**Exercise:** Where a line has odd spacing or punctuation, keep it; transcribe all the entries exactly.

**Exercise materials:**

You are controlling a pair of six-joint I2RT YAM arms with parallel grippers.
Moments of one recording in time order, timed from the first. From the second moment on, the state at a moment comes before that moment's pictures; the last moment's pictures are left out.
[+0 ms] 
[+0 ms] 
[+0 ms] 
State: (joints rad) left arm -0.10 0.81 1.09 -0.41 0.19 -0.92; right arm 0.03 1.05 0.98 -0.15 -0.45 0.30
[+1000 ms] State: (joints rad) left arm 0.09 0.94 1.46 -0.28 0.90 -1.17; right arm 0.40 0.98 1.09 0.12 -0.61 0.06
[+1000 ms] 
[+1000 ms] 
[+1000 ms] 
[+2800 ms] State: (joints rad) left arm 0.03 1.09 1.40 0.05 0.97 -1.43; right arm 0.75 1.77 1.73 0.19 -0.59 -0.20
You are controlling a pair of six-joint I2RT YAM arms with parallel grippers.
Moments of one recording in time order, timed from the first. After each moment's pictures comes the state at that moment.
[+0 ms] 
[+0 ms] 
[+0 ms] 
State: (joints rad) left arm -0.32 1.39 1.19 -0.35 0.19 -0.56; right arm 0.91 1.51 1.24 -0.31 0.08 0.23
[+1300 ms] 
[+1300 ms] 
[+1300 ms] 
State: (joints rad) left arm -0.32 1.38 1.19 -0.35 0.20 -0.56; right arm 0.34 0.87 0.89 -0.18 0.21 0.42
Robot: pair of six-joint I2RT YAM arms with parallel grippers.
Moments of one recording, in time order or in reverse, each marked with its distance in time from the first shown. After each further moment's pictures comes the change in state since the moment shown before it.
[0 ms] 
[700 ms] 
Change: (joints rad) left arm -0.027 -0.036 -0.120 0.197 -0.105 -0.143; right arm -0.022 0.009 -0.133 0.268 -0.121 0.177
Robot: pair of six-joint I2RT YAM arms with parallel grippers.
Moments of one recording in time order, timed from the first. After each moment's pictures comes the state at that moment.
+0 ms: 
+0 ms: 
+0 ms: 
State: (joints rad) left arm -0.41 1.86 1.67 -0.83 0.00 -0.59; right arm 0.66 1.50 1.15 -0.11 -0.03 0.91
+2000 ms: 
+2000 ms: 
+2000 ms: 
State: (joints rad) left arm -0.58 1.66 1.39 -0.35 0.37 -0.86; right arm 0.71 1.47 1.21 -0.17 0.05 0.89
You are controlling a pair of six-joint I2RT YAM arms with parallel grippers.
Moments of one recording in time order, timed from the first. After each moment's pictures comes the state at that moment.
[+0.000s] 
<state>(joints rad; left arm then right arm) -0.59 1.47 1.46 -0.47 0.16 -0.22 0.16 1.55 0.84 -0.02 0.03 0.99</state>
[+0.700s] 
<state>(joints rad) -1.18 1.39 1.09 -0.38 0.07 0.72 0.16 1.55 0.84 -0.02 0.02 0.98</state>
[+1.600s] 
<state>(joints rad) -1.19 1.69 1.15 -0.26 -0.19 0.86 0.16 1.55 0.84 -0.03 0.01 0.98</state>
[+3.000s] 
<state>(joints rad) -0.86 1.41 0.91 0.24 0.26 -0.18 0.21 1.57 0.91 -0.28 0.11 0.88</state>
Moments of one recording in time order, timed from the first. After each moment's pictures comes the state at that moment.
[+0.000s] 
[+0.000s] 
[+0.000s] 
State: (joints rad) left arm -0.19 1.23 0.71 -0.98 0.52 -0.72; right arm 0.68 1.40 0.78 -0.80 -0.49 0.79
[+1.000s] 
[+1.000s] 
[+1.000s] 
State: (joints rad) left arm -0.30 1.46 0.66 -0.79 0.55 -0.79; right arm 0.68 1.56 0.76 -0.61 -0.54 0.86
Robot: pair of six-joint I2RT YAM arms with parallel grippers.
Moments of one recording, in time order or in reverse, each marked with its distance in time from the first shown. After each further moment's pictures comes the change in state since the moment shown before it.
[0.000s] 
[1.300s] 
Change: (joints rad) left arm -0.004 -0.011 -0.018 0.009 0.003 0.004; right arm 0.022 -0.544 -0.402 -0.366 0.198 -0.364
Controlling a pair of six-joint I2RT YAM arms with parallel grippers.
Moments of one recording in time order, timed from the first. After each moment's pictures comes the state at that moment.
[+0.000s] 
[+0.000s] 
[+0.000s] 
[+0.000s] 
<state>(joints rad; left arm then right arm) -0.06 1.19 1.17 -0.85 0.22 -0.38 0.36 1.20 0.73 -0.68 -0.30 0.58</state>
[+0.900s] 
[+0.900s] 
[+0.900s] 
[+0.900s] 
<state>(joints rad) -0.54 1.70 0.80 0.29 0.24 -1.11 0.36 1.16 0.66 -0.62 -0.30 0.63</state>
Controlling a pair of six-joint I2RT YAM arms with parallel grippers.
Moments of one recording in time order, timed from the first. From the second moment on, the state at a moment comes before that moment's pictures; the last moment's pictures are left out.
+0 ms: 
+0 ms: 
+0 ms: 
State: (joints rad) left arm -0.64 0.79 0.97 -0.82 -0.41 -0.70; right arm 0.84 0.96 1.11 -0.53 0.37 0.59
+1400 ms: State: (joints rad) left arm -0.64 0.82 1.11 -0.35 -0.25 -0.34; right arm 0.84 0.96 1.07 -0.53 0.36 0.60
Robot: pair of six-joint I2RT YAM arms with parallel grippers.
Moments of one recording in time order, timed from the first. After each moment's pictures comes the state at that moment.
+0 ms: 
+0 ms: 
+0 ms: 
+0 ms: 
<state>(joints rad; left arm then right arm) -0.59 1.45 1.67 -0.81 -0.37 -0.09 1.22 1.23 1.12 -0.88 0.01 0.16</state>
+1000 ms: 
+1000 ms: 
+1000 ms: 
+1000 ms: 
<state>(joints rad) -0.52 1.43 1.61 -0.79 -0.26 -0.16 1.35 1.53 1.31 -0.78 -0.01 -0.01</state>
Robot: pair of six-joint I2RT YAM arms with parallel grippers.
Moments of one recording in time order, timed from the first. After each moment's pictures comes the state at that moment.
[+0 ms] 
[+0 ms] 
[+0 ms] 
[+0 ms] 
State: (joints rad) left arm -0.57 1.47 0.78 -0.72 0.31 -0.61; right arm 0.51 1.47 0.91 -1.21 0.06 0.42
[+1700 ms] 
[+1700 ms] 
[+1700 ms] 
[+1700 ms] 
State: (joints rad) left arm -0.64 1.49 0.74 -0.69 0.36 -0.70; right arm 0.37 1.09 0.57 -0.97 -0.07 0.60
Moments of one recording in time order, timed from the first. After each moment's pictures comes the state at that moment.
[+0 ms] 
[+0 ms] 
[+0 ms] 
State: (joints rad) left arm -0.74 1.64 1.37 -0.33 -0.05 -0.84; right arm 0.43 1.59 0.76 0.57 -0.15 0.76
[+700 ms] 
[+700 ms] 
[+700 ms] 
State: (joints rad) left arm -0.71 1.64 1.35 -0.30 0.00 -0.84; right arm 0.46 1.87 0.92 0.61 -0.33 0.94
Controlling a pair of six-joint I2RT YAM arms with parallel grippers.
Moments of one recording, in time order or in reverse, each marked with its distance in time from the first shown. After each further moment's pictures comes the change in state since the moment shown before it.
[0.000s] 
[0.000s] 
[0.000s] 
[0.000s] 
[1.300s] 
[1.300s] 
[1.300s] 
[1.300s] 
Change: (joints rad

**Exercise result:**
You are controlling a pair of six-joint I2RT YAM arms with parallel grippers.
Moments of one recording in time order, timed from the first. From the second moment on, the state at a moment comes before that moment's pictures; the last moment's pictures are left out.
[+0 ms] 
[+0 ms] 
[+0 ms] 
State: (joints rad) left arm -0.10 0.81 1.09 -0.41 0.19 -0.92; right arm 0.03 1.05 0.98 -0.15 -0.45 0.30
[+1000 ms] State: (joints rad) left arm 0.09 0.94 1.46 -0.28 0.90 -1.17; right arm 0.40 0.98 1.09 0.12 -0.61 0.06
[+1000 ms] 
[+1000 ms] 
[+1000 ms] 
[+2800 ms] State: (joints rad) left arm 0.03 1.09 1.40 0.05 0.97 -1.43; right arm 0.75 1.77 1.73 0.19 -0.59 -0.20
You are controlling a pair of six-joint I2RT YAM arms with parallel grippers.
Moments of one recording in time order, timed from the first. After each moment's pictures comes the state at that moment.
[+0 ms] 
[+0 ms] 
[+0 ms] 
State: (joints rad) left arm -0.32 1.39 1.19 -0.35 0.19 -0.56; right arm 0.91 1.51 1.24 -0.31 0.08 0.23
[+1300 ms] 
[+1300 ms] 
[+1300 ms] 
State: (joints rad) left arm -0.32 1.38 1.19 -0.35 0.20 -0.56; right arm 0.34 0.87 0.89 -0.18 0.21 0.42
Robot: pair of six-joint I2RT YAM arms with parallel grippers.
Moments of one recording, in time order or in reverse, each marked with its distance in time from the first shown. After each further moment's pictures comes the change in state since the moment shown before it.
[0 ms] 
[700 ms] 
Change: (joints rad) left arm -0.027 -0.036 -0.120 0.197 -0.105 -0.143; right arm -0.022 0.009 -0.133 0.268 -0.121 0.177
Robot: pair of six-joint I2RT YAM arms with parallel grippers.
Moments of one recording in time order, timed from the first. After each moment's pictures comes the state at that moment.
+0 ms: 
+0 ms: 
+0 ms: 
State: (joints rad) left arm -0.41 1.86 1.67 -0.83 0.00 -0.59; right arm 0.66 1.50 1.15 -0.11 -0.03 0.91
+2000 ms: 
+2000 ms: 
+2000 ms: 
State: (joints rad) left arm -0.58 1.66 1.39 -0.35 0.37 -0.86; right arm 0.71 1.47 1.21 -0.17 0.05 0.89
You are controlling a pair of six-joint I2RT YAM arms with parallel grippers.
Moments of one recording in time order, timed from the first. After each moment's pictures comes the state at that moment.
[+0.000s] 
<state>(joints rad; left arm then right arm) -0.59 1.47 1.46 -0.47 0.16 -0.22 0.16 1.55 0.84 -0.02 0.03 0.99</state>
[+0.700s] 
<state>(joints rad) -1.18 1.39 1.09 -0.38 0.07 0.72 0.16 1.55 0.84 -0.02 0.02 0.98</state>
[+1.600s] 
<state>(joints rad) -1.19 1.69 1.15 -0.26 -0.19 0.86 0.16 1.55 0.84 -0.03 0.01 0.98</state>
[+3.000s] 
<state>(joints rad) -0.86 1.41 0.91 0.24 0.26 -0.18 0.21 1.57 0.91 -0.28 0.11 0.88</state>
Moments of one recording in time order, timed from the first. After each moment's pictures comes the state at that moment.
[+0.000s] 
[+0.000s] 
[+0.000s] 
State: (joints rad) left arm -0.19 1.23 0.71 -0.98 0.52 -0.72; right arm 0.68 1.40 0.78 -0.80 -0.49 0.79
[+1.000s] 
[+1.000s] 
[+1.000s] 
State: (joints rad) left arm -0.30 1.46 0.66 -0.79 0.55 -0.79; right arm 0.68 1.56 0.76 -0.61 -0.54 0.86
Robot: pair of six-joint I2RT YAM arms with parallel grippers.
Moments of one recording, in time order or in reverse, each marked with its distance in time from the first shown. After each further moment's pictures comes the change in state since the moment shown before it.
[0.000s] 
[1.300s] 
Change: (joints rad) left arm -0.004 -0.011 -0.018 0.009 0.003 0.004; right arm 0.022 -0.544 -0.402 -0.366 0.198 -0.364
Controlling a pair of six-joint I2RT YAM arms with parallel grippers.
Moments of one recording in time order, timed from the first. After each moment's pictures comes the state at that moment.
[+0.000s] 
[+0.000s] 
[+0.000s] 
[+0.000s] 
<state>(joints rad; left arm then right arm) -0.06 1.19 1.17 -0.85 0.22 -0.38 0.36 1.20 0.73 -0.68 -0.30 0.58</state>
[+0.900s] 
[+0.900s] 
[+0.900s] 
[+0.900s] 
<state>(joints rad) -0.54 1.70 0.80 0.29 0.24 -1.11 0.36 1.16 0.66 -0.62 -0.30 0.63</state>
Controlling a pair of six-joint I2RT YAM arms with parallel grippers.
Moments of one recording in time order, timed from the first. From the second moment on, the state at a moment comes before that moment's pictures; the last moment's pictures are left out.
+0 ms: 
+0 ms: 
+0 ms: 
State: (joints rad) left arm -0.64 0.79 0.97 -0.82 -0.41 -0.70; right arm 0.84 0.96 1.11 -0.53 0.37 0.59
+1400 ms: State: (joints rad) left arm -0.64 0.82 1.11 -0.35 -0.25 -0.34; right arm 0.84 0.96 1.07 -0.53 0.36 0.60
Robot: pair of six-joint I2RT YAM arms with parallel grippers.
Moments of one recording in time order, timed from the first. After each moment's pictures comes the state at that moment.
+0 ms: 
+0 ms: 
+0 ms: 
+0 ms: 
<state>(joints rad; left arm then right arm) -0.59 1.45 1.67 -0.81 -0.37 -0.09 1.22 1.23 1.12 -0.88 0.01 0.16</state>
+1000 ms: 
+1000 ms: 
+1000 ms: 
+1000 ms: 
<state>(joints rad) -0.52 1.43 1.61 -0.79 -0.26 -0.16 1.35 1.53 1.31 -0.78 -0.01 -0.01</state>
Robot: pair of six-joint I2RT YAM arms with parallel grippers.
Moments of one recording in time order, timed from the first. After each moment's pictures comes the state at that moment.
[+0 ms] 
[+0 ms] 
[+0 ms] 
[+0 ms] 
State: (joints rad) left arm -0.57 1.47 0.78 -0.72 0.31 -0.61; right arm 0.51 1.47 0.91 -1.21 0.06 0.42
[+1700 ms] 
[+1700 ms] 
[+1700 ms] 
[+1700 ms] 
State: (joints rad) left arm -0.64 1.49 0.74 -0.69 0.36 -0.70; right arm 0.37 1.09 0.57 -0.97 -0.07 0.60
Moments of one recording in time order, timed from the first. After each moment's pictures comes the state at that moment.
[+0 ms] 
[+0 ms] 
[+0 ms] 
State: (joints rad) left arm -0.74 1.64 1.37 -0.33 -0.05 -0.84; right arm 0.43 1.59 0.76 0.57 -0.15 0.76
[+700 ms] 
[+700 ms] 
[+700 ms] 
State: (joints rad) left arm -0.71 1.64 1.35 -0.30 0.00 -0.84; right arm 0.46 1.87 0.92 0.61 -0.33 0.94
Controlling a pair of six-joint I2RT YAM arms with parallel grippers.
Moments of one recording, in time order or in reverse, each marked with its distance in time from the first shown. After each further moment's pictures comes the change in state since the moment shown before it.
[0.000s] 
[0.000s] 
[0.000s] 
[0.000s] 
[1.300s] 
[1.300s] 
[1.300s] 
[1.300s] 
Change: (joints rad

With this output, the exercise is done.